- MOMMA, WHY COULDN’T YOU PROTECT ME?
- I WAS ONLY A LITTLE CHILD? YOU WERE THE BIG PERSON!
- WAS I A BAD KID?
- MOMMA, WHY? WHY? WHY?
To some, it is going to seem like such a trivial question. But to some, it is going to hit way too close to the deepest, most damaged part of their inner being. I know because that is where that question is hitting me right now. For those of you following Flip Flip’s story, this is a different direction again. Or maybe it’s not. It all goes to the events and situations that make us who we are today. This one I was not ready for. Never in a million years would I have thought I would cry out in this pain! I am my Mother’s biggest supporter. My Mom was my everything! But I have been digging into those dark closets you have become so familiar with.
You know, the ones….10 deadbolts, 8 padlocks, and crossed timbers (just in case) in which we all hide those excruciating and painful memories. The ones that we never want the light of day to ever see again. But if we are ever going to be able to heal completely, we have to bring it ALL out into the light of God’s love. Only then will we be able to throw it out like the garbage of HELL that it is!
I will try, O FATHER, HELP ME! I will try to convey how I came to this part of this journey. I have felt for a long time that something really bad had happened in my past that my conscious mind refused to allow me to remember. I think this is it. I pray that it is. If it feels worse than this, I am not sure my human self could handle it. That is not true. But I KNOW that I can do all things thru Jesus Christ, who strengthens me. Only with Him by my side can I put these feelings into words.
All it took to bring this avalanche of pain down on me was one question……Why did your Mom not do something? WHY DID YOUR MOM NOT DO SOMETHING?……MOMMA! WHY DIDN’T YOU DO SOMETHING? I WAS ONLY A LITTLE CHILD! DID YOU NOT SEE? DID YOU LOVE ME?
I could give you all the reasons that I have manufactured over the years (to myself). She had nowhere to go. She had five kids. She had no way to make a living. SHE WAS AFRAID……….. Well, I guess that sums it up, doesn’t it? It made sense when I told myself that. Or was I repeating all the excuses I had heard over the years? I have no way of knowing. My Mom passed away from Cancer when I was only 23 years old.
You got it right in the middle of my first marriage. If you do not learn from history, you are doomed to repeat the mistakes. O, MY LORD! Is that why I stayed so long? Seven years! I had nowhere to go. I had two kids. I had no way to make a living. (At least that is what my husband at the time convinced me of). I WAS AFRAID!!

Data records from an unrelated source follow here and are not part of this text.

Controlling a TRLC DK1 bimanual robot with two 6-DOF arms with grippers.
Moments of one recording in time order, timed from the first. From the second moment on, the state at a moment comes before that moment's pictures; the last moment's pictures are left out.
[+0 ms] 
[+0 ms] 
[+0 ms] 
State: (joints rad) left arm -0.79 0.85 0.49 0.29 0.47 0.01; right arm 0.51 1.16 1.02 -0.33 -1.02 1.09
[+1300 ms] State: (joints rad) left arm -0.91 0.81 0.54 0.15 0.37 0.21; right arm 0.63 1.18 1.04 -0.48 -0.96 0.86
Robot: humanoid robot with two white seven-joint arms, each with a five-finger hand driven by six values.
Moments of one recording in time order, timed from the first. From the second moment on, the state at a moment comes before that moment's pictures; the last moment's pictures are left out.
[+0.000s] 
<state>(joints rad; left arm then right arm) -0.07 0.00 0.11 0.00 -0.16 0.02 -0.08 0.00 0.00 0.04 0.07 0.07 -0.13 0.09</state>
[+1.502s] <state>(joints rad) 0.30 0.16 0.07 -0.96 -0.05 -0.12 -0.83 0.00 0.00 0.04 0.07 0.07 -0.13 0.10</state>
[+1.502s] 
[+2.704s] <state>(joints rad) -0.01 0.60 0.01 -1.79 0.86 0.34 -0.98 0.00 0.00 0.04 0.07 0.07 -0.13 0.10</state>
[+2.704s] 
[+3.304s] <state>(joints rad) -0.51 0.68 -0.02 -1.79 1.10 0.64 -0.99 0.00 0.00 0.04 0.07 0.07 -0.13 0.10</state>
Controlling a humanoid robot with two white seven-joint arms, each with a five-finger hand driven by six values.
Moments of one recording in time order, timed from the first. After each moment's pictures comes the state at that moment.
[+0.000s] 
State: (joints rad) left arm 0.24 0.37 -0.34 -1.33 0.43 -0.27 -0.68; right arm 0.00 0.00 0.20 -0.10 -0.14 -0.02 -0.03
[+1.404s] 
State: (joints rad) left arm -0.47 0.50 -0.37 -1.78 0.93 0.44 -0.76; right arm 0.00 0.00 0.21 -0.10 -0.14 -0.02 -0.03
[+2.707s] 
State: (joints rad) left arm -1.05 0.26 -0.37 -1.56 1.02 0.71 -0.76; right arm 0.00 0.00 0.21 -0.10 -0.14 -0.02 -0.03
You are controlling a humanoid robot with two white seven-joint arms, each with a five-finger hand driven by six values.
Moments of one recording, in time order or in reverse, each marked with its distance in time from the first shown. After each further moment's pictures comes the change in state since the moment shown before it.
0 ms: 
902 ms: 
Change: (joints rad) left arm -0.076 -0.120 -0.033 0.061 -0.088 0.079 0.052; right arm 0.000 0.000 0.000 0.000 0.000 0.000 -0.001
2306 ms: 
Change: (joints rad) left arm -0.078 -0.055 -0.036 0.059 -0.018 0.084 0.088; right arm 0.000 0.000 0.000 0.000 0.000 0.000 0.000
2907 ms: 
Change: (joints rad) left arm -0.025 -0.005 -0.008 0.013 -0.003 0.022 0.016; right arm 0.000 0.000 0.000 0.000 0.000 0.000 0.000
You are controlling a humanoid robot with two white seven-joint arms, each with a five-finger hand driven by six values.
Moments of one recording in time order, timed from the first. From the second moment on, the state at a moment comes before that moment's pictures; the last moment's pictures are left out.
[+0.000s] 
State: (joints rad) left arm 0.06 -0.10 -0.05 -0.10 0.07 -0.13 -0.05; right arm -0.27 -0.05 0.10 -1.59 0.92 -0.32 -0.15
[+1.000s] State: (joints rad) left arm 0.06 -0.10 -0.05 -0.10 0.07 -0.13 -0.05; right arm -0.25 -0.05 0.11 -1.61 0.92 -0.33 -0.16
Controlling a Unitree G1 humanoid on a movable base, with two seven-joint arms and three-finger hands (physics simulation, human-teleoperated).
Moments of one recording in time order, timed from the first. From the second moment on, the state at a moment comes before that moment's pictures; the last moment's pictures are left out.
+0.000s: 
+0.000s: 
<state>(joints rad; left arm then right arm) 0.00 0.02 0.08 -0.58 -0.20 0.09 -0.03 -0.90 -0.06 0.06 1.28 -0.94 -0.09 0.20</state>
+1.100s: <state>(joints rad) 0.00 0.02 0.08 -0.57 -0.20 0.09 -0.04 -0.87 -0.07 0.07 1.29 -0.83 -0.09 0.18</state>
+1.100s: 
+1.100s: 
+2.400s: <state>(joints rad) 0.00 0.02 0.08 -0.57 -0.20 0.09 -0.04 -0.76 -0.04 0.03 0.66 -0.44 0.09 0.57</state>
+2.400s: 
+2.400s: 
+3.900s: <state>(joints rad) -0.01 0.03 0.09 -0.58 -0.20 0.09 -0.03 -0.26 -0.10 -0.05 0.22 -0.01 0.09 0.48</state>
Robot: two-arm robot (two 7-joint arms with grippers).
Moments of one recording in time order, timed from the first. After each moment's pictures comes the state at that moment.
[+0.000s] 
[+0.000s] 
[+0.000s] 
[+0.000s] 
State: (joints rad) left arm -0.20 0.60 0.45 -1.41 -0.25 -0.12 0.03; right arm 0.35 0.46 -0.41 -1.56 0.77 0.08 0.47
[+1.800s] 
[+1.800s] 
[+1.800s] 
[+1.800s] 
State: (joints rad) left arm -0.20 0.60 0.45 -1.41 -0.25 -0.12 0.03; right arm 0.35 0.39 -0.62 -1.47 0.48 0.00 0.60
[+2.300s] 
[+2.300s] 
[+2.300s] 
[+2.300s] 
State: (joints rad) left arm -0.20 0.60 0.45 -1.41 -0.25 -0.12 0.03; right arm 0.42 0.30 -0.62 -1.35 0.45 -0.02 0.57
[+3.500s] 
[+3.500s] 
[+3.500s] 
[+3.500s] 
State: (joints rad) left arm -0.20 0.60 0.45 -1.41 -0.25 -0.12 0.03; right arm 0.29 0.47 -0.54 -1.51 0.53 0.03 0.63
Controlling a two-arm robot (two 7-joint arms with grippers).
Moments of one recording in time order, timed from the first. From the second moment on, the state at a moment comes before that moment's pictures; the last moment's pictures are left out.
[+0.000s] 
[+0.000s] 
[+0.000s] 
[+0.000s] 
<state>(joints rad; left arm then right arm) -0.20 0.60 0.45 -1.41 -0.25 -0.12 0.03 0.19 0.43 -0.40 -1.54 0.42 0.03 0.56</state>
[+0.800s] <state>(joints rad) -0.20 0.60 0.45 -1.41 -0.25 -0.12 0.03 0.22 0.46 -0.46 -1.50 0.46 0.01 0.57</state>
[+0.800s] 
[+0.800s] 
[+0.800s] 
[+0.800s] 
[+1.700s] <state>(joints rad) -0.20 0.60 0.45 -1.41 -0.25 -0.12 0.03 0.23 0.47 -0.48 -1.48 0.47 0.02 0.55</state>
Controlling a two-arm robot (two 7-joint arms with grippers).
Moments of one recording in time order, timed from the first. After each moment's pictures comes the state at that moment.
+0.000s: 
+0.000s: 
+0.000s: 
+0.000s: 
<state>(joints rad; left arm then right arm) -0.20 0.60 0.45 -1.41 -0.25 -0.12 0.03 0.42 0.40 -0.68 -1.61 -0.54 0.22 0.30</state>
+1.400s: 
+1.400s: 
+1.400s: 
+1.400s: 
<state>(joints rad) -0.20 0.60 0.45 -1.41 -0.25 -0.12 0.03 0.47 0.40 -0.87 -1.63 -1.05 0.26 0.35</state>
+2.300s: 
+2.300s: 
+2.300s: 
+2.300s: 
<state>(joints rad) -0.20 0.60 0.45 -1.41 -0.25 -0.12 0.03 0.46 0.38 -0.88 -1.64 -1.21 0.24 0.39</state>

But I just realized something…..the pain is slowly subsiding. Yes, I have spent the biggest part of today crying. I think that is all part of the process. Back when I put these memories into that closet in my mind, that is when I should have cried. That is when the pain was the freshest. That is when the wound was the deepest. But fresh wounds heal with the right medicine. That medicine is the blood of Jesus Christ. He will take all of the wounds that you have experienced. He has already taken more than you and I could ever withstand. Crucified. Hung up on the Cross. Could you take the nails from His hands? Would you? So that we could have everlasting life. Would you do that for me? Could you? HE DID! Jesus suffered for us: Bible verses that explain His suffering
I know my Mom loved me. I know that my Mom knew Jesus Christ and His Father. I know she is in Heaven at this very moment, looking down at me and saying, “It is going to be all right, baby. The boo-boo is going to heal now. Jesus loves you. I love you. I am sorry I could not do something then. But I brought someone that can DO something now. Trust in your Father”. I FORGIVE YOU, MOMMA. I LOVE YOU, MOMMA.